[[ Supplied data, beginning ]]
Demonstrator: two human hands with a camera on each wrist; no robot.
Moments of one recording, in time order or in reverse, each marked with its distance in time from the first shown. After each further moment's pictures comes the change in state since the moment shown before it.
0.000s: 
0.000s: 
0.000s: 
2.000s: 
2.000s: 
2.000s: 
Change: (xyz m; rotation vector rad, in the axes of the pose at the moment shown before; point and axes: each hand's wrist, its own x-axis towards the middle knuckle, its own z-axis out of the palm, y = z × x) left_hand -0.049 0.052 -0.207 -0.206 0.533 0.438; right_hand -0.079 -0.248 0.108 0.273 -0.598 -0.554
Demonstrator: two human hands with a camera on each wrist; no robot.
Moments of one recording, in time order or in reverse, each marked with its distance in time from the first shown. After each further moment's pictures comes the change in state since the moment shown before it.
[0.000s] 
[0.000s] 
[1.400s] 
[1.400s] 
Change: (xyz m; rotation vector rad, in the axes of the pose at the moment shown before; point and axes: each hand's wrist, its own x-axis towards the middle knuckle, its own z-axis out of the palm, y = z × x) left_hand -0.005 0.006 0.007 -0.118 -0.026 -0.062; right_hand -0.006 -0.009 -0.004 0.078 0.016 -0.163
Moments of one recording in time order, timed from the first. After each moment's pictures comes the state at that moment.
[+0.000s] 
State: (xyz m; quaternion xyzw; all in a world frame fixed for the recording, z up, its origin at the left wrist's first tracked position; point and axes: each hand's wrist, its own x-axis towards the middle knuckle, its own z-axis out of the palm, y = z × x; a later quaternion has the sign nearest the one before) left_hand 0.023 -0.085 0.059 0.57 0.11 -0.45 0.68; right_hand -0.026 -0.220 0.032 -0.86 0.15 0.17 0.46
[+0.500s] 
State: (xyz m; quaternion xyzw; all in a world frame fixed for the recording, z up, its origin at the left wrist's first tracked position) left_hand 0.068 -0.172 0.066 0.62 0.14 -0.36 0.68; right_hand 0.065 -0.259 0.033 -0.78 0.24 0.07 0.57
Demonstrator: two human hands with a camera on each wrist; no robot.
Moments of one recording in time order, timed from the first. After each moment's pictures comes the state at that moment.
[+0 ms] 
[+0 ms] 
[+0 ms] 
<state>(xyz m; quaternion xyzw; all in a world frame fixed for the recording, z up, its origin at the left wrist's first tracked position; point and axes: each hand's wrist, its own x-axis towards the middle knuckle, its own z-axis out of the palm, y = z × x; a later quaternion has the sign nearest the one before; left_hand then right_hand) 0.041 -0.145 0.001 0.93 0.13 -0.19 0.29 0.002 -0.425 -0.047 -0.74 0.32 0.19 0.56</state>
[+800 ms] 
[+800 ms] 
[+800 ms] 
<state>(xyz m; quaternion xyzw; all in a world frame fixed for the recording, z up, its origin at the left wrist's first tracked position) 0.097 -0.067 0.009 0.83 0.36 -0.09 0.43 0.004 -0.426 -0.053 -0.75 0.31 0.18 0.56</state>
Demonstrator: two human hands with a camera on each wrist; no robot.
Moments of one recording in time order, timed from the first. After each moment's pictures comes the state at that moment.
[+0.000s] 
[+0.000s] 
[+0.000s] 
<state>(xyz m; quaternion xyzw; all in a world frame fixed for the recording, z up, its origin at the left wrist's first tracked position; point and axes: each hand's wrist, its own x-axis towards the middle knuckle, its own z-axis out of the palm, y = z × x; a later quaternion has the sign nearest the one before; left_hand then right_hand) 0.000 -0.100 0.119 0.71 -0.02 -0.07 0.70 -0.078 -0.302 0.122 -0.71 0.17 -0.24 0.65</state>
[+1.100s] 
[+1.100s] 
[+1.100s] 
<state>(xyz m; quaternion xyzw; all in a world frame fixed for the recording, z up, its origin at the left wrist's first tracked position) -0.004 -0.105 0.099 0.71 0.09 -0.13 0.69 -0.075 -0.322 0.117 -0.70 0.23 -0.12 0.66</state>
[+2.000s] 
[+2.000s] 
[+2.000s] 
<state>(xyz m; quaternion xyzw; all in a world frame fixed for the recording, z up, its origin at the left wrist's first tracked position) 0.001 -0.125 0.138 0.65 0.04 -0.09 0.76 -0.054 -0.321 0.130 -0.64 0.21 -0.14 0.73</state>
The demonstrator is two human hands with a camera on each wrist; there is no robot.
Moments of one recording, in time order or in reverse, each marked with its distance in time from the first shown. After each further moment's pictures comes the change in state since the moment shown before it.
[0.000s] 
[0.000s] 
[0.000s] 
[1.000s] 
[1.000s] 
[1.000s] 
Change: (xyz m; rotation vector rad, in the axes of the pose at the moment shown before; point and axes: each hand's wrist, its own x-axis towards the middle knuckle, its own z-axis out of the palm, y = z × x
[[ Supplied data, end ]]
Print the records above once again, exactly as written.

Demonstrator: two human hands with a camera on each wrist; no robot.
Moments of one recording, in time order or in reverse, each marked with its distance in time from the first shown. After each further moment's pictures comes the change in state since the moment shown before it.
0.000s: 
0.000s: 
0.000s: 
2.000s: 
2.000s: 
2.000s: 
Change: (xyz m; rotation vector rad, in the axes of the pose at the moment shown before; point and axes: each hand's wrist, its own x-axis towards the middle knuckle, its own z-axis out of the palm, y = z × x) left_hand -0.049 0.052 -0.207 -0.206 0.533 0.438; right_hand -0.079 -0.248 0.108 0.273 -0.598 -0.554
Demonstrator: two human hands with a camera on each wrist; no robot.
Moments of one recording, in time order or in reverse, each marked with its distance in time from the first shown. After each further moment's pictures comes the change in state since the moment shown before it.
[0.000s] 
[0.000s] 
[1.400s] 
[1.400s] 
Change: (xyz m; rotation vector rad, in the axes of the pose at the moment shown before; point and axes: each hand's wrist, its own x-axis towards the middle knuckle, its own z-axis out of the palm, y = z × x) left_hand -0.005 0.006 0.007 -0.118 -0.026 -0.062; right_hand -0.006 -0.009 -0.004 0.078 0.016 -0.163
Moments of one recording in time order, timed from the first. After each moment's pictures comes the state at that moment.
[+0.000s] 
State: (xyz m; quaternion xyzw; all in a world frame fixed for the recording, z up, its origin at the left wrist's first tracked position; point and axes: each hand's wrist, its own x-axis towards the middle knuckle, its own z-axis out of the palm, y = z × x; a later quaternion has the sign nearest the one before) left_hand 0.023 -0.085 0.059 0.57 0.11 -0.45 0.68; right_hand -0.026 -0.220 0.032 -0.86 0.15 0.17 0.46
[+0.500s] 
State: (xyz m; quaternion xyzw; all in a world frame fixed for the recording, z up, its origin at the left wrist's first tracked position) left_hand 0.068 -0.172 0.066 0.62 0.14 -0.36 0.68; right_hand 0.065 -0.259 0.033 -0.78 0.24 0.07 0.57
Demonstrator: two human hands with a camera on each wrist; no robot.
Moments of one recording in time order, timed from the first. After each moment's pictures comes the state at that moment.
[+0 ms] 
[+0 ms] 
[+0 ms] 
<state>(xyz m; quaternion xyzw; all in a world frame fixed for the recording, z up, its origin at the left wrist's first tracked position; point and axes: each hand's wrist, its own x-axis towards the middle knuckle, its own z-axis out of the palm, y = z × x; a later quaternion has the sign nearest the one before; left_hand then right_hand) 0.041 -0.145 0.001 0.93 0.13 -0.19 0.29 0.002 -0.425 -0.047 -0.74 0.32 0.19 0.56</state>
[+800 ms] 
[+800 ms] 
[+800 ms] 
<state>(xyz m; quaternion xyzw; all in a world frame fixed for the recording, z up, its origin at the left wrist's first tracked position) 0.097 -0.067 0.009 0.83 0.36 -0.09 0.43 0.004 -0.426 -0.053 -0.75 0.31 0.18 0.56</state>
Demonstrator: two human hands with a camera on each wrist; no robot.
Moments of one recording in time order, timed from the first. After each moment's pictures comes the state at that moment.
[+0.000s] 
[+0.000s] 
[+0.000s] 
<state>(xyz m; quaternion xyzw; all in a world frame fixed for the recording, z up, its origin at the left wrist's first tracked position; point and axes: each hand's wrist, its own x-axis towards the middle knuckle, its own z-axis out of the palm, y = z × x; a later quaternion has the sign nearest the one before; left_hand then right_hand) 0.000 -0.100 0.119 0.71 -0.02 -0.07 0.70 -0.078 -0.302 0.122 -0.71 0.17 -0.24 0.65</state>
[+1.100s] 
[+1.100s] 
[+1.100s] 
<state>(xyz m; quaternion xyzw; all in a world frame fixed for the recording, z up, its origin at the left wrist's first tracked position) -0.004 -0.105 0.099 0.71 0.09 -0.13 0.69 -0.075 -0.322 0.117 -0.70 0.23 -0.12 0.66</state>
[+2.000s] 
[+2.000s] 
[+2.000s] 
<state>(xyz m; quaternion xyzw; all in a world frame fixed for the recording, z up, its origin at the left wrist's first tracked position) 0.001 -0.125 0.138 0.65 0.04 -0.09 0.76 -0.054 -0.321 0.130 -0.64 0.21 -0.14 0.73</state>
The demonstrator is two human hands with a camera on each wrist; there is no robot.
Moments of one recording, in time order or in reverse, each marked with its distance in time from the first shown. After each further moment's pictures comes the change in state since the moment shown before it.
[0.000s] 
[0.000s] 
[0.000s] 
[1.000s] 
[1.000s] 
[1.000s] 
Change: (xyz m; rotation vector rad, in the axes of the pose at the moment shown before; point and axes: each hand's wrist, its own x-axis towards the middle knuckle, its own z-axis out of the palm, y = z × x

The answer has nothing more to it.